WHAT IS BEING ASKED
Every line from the one containing "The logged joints" through the end of the data is to be copied exactly, and nothing outside that range.

DATASET EXCERPT
▬▬▬

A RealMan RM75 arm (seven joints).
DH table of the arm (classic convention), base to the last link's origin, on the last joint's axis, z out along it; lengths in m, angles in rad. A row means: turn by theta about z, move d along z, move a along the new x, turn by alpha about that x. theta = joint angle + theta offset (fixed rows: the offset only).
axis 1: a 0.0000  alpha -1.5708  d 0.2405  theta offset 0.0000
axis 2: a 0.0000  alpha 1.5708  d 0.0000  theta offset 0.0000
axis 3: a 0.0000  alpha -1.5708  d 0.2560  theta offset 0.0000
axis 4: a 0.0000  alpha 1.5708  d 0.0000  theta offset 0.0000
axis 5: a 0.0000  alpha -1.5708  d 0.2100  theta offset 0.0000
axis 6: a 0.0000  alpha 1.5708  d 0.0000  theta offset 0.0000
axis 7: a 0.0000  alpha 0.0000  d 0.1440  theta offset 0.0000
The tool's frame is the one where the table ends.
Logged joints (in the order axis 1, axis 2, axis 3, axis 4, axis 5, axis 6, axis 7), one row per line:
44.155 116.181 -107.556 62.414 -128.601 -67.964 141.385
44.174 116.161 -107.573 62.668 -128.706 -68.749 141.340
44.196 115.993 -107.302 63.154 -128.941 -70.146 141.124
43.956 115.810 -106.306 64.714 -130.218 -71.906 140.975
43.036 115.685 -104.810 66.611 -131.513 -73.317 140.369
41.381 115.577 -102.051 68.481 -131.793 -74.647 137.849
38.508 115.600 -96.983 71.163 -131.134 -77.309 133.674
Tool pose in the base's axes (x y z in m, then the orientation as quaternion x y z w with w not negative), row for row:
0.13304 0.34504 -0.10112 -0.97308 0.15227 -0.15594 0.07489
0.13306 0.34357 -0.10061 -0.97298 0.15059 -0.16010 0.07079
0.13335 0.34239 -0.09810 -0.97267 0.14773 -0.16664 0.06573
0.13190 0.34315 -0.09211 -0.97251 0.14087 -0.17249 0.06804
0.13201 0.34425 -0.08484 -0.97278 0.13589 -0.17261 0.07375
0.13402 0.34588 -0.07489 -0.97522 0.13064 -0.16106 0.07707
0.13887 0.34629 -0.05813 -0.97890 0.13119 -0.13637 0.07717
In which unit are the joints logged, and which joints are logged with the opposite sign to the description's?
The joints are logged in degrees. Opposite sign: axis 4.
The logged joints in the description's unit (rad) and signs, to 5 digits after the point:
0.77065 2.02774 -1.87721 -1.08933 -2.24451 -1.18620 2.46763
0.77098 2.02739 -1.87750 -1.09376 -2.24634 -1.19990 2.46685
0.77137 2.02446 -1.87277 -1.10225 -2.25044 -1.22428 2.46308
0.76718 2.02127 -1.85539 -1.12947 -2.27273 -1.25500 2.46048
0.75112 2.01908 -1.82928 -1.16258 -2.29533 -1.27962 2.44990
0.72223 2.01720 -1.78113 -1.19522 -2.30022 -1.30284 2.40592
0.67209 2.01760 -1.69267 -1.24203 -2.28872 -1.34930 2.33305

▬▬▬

OUTPUT FOR THIS EXERCISE
The logged joints in the description's unit (rad) and signs, to 5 digits after the point:
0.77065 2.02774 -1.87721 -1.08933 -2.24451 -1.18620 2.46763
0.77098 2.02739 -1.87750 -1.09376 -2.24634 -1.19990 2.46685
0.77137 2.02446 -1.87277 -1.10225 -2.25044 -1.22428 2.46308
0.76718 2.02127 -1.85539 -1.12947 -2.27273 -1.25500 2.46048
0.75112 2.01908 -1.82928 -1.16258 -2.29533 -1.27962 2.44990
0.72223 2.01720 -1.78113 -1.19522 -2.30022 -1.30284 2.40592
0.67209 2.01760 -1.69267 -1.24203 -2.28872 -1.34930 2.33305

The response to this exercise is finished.